The architect, Victor Ballard (1805-74) – more famous for “Les Halles” – had a tough job: A triangular space between existing avenues and streets and a wish to have a cupola which should be visible from afar. We can see how the church actually has some unusual proportions. The official entrance side, behind the Joan-of-Arc statue, looks quite narrow. It’s when you turn around to the opposite side that you see how big the church actually is. (Part of the exterior has just been cleaned… on the Google Earth picture, the restoration is ongoing.)

The church architecture was actually quite criticized, perhaps also because Ballard was a protestant and that this is a catholic church.
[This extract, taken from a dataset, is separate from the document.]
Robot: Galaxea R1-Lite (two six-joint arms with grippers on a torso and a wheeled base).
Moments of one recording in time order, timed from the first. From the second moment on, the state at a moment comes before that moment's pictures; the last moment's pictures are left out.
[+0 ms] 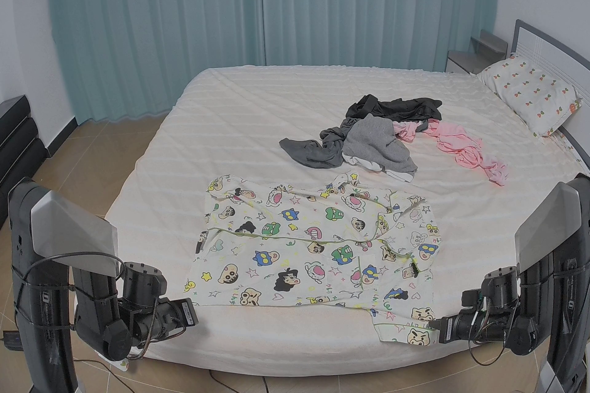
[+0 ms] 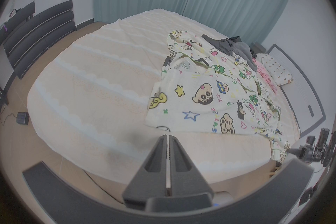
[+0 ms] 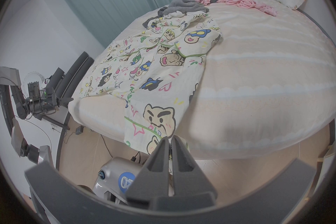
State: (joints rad) left arm -0.26 2.33 -0.21 -1.33 0.06 -0.47; right arm 0.20 2.41 -0.02 -1.55 0.22 0.22
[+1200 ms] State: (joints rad) left arm -0.22 2.47 -0.49 -1.27 0.02 -0.37; right arm 0.27 2.43 -0.04 -1.55 0.23 0.23
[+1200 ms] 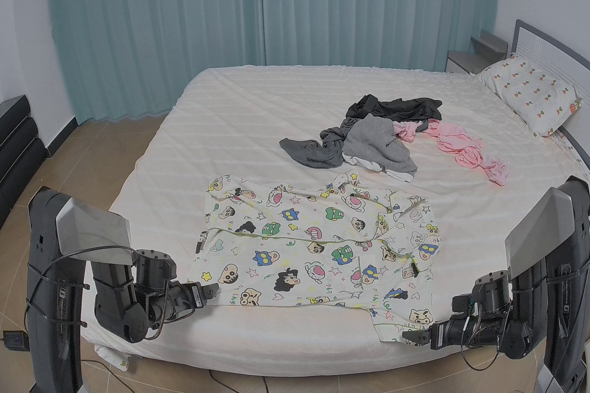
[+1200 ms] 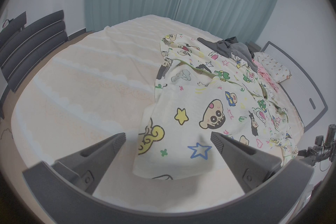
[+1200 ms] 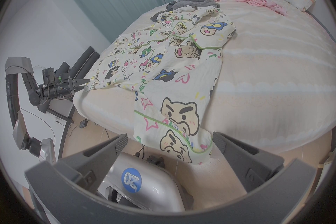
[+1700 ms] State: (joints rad) left arm -0.24 2.46 -0.56 -1.12 0.02 -0.37; right arm 0.31 2.49 -0.10 -1.55 0.17 0.23
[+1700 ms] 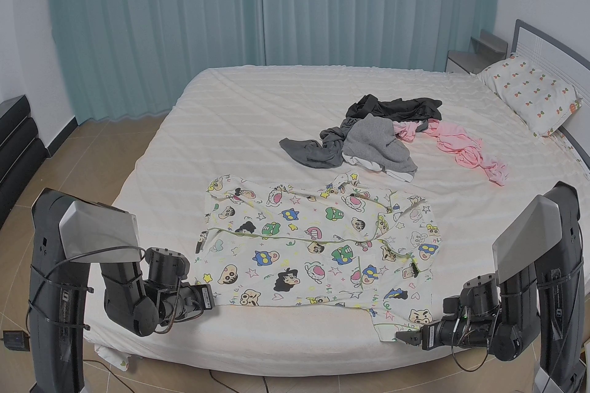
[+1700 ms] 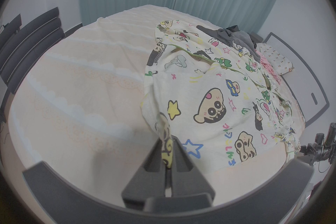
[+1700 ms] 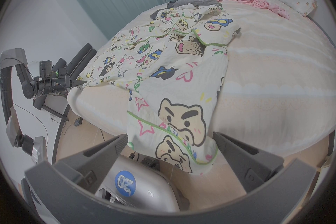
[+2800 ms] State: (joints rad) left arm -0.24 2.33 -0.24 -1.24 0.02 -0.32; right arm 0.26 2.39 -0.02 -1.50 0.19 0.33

Many found the cupola to be out of proportion. (Please note the little red lantern on top of the cupola, some kind of a Ballard signature.)

Some details from the front side.

Looking at the interior, what is very distinctive is the use of iron, especially visible in the ceiling, something quite new for the period – of course a Ballard speciality with the experience from Les Halles.

The church is quite dark and some cleaning also of the inside would be welcome.

There are two organs, the main one was one of the very first church organs to employ electricity.


Maria Russell said...

And why is Napoleon III buried in England?
The fact that he died there does not mean he should have stayed there, right?
Last I heard, he was the one responsible for the transformation - among a million other great things - into what the capital of the French is today...
French logic 101:
1-A miracle worker like Napoleon III, to exile, in disgrace, of course...
2-A traitor like Bernadotte, to the Swedish throne...
Both of them born and bred in France!
Go figure!

Jeanie said...

Maybe it's out of proportion but I think it's lovely!

joanna said...

Amazing and extraordinary beautiful to look at. -- Architecturally the building in my humble opinion still is very successful even with the out of proportion design.